### What you need to do
In the material below, the required lines run from the one containing "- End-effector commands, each" through the one containing "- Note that". Copy those lines exactly, ends included, and nothing else.

### Exercise data
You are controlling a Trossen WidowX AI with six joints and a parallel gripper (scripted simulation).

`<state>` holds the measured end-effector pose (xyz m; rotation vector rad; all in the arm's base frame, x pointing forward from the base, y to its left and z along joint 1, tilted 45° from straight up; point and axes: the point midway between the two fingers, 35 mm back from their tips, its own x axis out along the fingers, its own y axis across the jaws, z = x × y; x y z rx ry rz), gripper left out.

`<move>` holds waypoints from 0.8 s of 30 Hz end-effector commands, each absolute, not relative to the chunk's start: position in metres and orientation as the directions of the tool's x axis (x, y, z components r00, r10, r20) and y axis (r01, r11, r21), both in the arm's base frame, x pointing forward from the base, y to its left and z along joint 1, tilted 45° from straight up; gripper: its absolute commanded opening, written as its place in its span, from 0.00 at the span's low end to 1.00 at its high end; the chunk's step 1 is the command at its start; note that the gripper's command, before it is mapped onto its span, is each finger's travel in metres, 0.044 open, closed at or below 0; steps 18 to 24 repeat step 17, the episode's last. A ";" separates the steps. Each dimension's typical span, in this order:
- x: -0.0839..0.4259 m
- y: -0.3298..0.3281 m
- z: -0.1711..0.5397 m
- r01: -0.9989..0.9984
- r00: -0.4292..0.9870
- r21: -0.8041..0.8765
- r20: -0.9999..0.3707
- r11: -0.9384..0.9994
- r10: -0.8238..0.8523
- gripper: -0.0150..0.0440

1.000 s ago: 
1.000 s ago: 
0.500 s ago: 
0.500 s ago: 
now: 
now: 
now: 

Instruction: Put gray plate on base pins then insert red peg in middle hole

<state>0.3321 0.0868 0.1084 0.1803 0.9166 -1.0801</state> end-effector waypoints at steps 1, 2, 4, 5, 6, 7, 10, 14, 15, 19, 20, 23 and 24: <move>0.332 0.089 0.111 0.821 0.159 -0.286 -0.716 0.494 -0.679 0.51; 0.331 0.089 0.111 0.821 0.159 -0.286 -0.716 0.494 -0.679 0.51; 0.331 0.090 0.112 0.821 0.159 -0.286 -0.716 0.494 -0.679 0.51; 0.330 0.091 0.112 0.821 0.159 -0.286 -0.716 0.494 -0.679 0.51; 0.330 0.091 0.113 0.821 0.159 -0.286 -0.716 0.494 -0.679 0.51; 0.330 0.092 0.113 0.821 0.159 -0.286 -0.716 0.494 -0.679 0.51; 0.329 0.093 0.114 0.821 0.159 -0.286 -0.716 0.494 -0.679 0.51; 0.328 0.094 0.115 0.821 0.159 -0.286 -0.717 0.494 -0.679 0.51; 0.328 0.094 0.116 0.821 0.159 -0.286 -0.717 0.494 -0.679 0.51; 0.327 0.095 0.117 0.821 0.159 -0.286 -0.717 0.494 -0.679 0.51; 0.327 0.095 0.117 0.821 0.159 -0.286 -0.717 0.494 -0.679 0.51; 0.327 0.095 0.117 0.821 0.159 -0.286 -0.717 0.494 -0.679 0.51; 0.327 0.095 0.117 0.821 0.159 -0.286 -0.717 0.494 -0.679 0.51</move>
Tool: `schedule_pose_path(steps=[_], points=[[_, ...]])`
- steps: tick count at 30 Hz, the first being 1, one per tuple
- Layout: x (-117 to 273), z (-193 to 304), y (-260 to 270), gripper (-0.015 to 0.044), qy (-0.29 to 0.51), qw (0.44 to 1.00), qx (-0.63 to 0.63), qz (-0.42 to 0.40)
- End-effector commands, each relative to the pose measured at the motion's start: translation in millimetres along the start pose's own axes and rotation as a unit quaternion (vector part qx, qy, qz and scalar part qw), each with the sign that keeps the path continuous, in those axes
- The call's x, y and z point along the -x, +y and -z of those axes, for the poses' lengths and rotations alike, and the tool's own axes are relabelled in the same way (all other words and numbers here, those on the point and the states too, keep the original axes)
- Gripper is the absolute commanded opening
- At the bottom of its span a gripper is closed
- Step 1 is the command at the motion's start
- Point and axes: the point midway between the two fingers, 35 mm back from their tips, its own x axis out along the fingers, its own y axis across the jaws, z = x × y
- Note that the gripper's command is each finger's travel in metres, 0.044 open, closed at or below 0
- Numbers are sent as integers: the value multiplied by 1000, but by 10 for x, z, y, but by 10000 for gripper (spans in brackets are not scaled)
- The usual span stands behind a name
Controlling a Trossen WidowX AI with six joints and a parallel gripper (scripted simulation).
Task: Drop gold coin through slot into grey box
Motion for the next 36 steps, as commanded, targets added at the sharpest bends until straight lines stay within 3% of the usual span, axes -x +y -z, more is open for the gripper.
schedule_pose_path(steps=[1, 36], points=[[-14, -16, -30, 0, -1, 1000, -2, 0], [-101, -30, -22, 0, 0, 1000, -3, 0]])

### Exercise answer
- End-effector commands, each relative to the pose measured at the motion's start: translation in millimetres along the start pose's own axes and rotation as a unit quaternion (vector part qx, qy, qz and scalar part qw), each with the sign that keeps the path continuous, in those axes
- The call's x, y and z point along the -x, +y and -z of those axes, for the poses' lengths and rotations alike, and the tool's own axes are relabelled in the same way (all other words and numbers here, those on the point and the states too, keep the original axes)
- Gripper is the absolute commanded opening
- At the bottom of its span a gripper is closed
- Step 1 is the command at the motion's start
- Point and axes: the point midway between the two fingers, 35 mm back from their tips, its own x axis out along the fingers, its own y axis across the jaws, z = x × y
- Note that the gripper's command is each finger's travel in metres, 0.044 open, closed at or below 0

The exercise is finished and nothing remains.